I have a loupe and I’m not afraid to use it.
Yes, a jeweler’s loupe is one of the weapons happily holstered in my artistic arsenal. I find it extremely useful and fun when exploring the art encased in quality prints and books.
Recently, I chose to wield my weapon on Mariana by Sir John Everett Millais.
My gracious, does Millais’ work stand the test of time! Let’s look through my loupe at what he did.
To begin, I am practically giddy about the precise folds in this cloth.
The Pre-Raphaelites were committed to creating realism in their works and one way Millais achieved this was by portraying the natural folds and cascades we see in this fabric.
Speaking of delightful textures, we must take a slight detour from Mariana to drink in the stunning, hyper-realistic creases of the gown worn in The Black Brunswicker.
Back to Mariana, Millais also captured the lush softness of her velvet gown, as well as the intricacy of the embroidery on the wall behind her.
As beautiful these details are, there are obvious limitations to the quality of reproduction of a painting within a book. Mariana’s dress is known for its electric blue hue and it is understandably difficult to capture that in a printed recreation.

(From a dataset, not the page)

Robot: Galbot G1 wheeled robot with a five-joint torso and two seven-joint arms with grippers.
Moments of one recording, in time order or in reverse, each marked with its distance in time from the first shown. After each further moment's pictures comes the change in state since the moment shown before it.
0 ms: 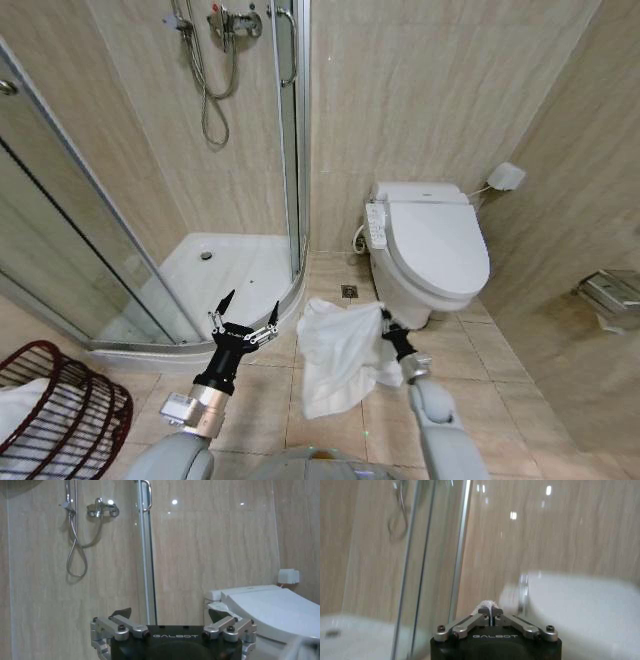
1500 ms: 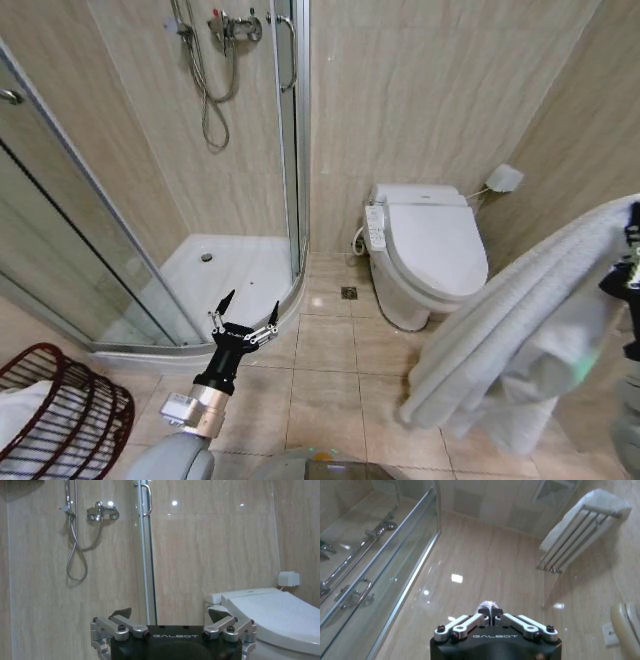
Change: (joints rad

Nevertheless, it remains stunning, recalling the wonder of a child delighting in The Wizard of Oz on a black-and-white TV, then being further entranced when later discovering its technicolor wonders.
Here’s the complete, vivid image from the Tate website for reference.
What a gift it is to bask in the enticing cobalt hue of her dress.
When I see that deliciously intense blue, I think of the Sherlock Holmes tale, The Adventure of the Copper Beeches. Violet Hunter, my absolute favorite female character out of all the Holmes stories, is asked by her new employer to don a mysterious blue dress. Doyle describes it as “electric blue,” and the reason behind her wearing it turns out to be nefarious indeed.
There’s nothing untoward in Mariana’s dress, however. Simply a sense that its wearer is worn out.
Mariana, from Shakespeare’s Measure for Measure, was rejected by her fiancee and was pining away in isolation. Once her dowry was lost at sea, she surrendered to seclusion.
Tennyson wrote about Mariana twice, first in his 1830 poem Mariana and again in Mariana in the South. The poet captured her sense of helplessness and loss. Millais then takes it further and expands the concept, showing her as she stretches in an attempt to ease her weariness, both physical and mental.
We hear more from the esteemed artist himself:
“The picture represents Mariana rising to her full height and bending backwards, with half-closed eyes. She is weary of all things, including the embroidery-frame which stands before her. Her dress of deep rich blue contrasts with the red-orange color of the seat beside which she stands. In the front of the figure is a window of stained glass, through which may be seen a sunlit garden beyond; and in contrast with this is seen, on the right of the picture, an oratory, in the dark shadow if which a lamp is burning.”
–The Life and Letters of Sir John Everett Millais (1899)
The stained glass windows facing Mariana in the painting were modeled on the actual windows from Merton Chapel, Oxford, shown in the photo below.
Did you, by chance, notice the little mouse in the corner of the painting? My snoopy loupe did.
All day within the dreamy house,
The doors upon their hinges creaked;
The blue fly sung in the pane; the mouse
Behind the mouldering wainscot shrieked,
Or from the crevice peered about.
Old faces glimmered through the doors,
Old footsteps trod the upper floors,
Old voices called her from without
–”Mariana,” Tennyson
Millais’ son recounts how that mouse portrayal came to be:
“But where was the mouse to paint from? Millais’ father, who had just come in, thought of scouring the country in search of one, but at that moment on obliging mouse ran across the floor and hid behind a portfolio. Quick as lightning Millais gave the portfolio a kick, and on removing it the poor mouse was found quite dead in the best possible position for drawing it.”
–The Life and Letters of Sir John Everett Millais (1899)
Other than the interloping mouse, Mariana is utterly alone.
There’s a verdant garden of growth beyond those windows, yet only dry, brittle leaves have infiltrated her sequestered world.
Like the Lady of Shalott, Mariana lives a secluded existence. Her isolation and sense of despair lends itself well to that particularly Pre-Raphaelite aesthetic. Among the many Isabellas, Ophelias, and endless Ladies of Shalott, Mariana fits right in with the tragic female stories depicted on the canvasses of the Pre-Raphaelite circle.
She only said, ‘My life is dreary-
He cometh not’ she said
She said ‘I am aweary, aweary –
I would that I were dead.’
– Mariana, Alfred, Lord Tennyson
Mariana is an evocative Pre-Raphaelite masterpiece that showcases Millais’ particular prowess. Filled with contrasting, vibrant hues and realism, Millais also packed in the perfect amount of details and symbolism to make it thrilling for the viewer to read the painting as one would a written narrative.
He not only invites you in, he takes you there. And a loupe enhances the experience.